*Brief:* Please set down the listing exactly, from the first line to the last.

*Records for the exercise:*
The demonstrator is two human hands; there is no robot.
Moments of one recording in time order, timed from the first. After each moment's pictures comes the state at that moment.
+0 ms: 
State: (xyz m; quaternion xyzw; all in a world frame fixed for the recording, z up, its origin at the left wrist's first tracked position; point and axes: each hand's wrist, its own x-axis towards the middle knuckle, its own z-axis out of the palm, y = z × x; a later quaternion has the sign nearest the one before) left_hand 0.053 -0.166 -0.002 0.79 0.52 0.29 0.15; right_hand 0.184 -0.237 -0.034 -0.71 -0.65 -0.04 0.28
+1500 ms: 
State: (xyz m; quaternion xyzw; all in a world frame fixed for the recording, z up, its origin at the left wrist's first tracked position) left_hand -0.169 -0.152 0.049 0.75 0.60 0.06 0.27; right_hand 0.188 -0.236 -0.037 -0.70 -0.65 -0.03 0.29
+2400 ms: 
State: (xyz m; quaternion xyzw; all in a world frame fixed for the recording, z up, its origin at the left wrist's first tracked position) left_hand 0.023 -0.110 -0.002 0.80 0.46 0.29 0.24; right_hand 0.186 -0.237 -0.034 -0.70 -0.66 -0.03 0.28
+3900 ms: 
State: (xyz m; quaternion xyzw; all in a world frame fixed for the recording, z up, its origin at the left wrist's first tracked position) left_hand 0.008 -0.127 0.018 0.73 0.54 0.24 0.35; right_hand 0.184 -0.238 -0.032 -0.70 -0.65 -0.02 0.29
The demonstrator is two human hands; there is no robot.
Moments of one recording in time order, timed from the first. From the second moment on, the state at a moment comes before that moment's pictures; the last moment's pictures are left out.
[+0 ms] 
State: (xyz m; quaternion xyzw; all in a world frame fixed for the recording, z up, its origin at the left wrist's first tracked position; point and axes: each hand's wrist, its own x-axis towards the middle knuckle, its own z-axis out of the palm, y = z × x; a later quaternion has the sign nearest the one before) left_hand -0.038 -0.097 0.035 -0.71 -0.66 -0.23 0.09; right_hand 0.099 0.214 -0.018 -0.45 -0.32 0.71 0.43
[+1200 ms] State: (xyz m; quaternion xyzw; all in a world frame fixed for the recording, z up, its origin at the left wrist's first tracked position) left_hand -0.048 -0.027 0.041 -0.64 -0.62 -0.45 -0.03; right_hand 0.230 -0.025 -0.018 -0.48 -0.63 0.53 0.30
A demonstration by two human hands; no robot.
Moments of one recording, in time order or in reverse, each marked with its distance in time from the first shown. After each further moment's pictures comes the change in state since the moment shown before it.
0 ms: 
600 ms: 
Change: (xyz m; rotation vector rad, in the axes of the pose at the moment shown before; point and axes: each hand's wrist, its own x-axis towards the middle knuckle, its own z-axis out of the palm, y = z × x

*Response to this exercise:*
The demonstrator is two human hands; there is no robot.
Moments of one recording in time order, timed from the first. After each moment's pictures comes the state at that moment.
+0 ms: 
State: (xyz m; quaternion xyzw; all in a world frame fixed for the recording, z up, its origin at the left wrist's first tracked position; point and axes: each hand's wrist, its own x-axis towards the middle knuckle, its own z-axis out of the palm, y = z × x; a later quaternion has the sign nearest the one before) left_hand 0.053 -0.166 -0.002 0.79 0.52 0.29 0.15; right_hand 0.184 -0.237 -0.034 -0.71 -0.65 -0.04 0.28
+1500 ms: 
State: (xyz m; quaternion xyzw; all in a world frame fixed for the recording, z up, its origin at the left wrist's first tracked position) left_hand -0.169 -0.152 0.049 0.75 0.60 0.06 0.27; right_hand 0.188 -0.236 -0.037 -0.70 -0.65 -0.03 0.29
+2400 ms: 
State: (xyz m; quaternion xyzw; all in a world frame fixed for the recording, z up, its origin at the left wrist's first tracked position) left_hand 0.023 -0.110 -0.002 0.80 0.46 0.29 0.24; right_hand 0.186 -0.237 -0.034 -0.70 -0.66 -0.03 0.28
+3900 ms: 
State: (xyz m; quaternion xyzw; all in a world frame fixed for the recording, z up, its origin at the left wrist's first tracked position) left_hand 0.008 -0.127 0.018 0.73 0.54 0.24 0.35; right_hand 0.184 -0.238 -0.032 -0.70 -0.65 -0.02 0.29
The demonstrator is two human hands; there is no robot.
Moments of one recording in time order, timed from the first. From the second moment on, the state at a moment comes before that moment's pictures; the last moment's pictures are left out.
[+0 ms] 
State: (xyz m; quaternion xyzw; all in a world frame fixed for the recording, z up, its origin at the left wrist's first tracked position; point and axes: each hand's wrist, its own x-axis towards the middle knuckle, its own z-axis out of the palm, y = z × x; a later quaternion has the sign nearest the one before) left_hand -0.038 -0.097 0.035 -0.71 -0.66 -0.23 0.09; right_hand 0.099 0.214 -0.018 -0.45 -0.32 0.71 0.43
[+1200 ms] State: (xyz m; quaternion xyzw; all in a world frame fixed for the recording, z up, its origin at the left wrist's first tracked position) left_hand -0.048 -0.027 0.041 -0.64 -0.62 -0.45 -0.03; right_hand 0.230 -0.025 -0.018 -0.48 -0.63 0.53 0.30
A demonstration by two human hands; no robot.
Moments of one recording, in time order or in reverse, each marked with its distance in time from the first shown. After each further moment's pictures comes the change in state since the moment shown before it.
0 ms: 
600 ms: 
Change: (xyz m; rotation vector rad, in the axes of the pose at the moment shown before; point and axes: each hand's wrist, its own x-axis towards the middle knuckle, its own z-axis out of the palm, y = z × x

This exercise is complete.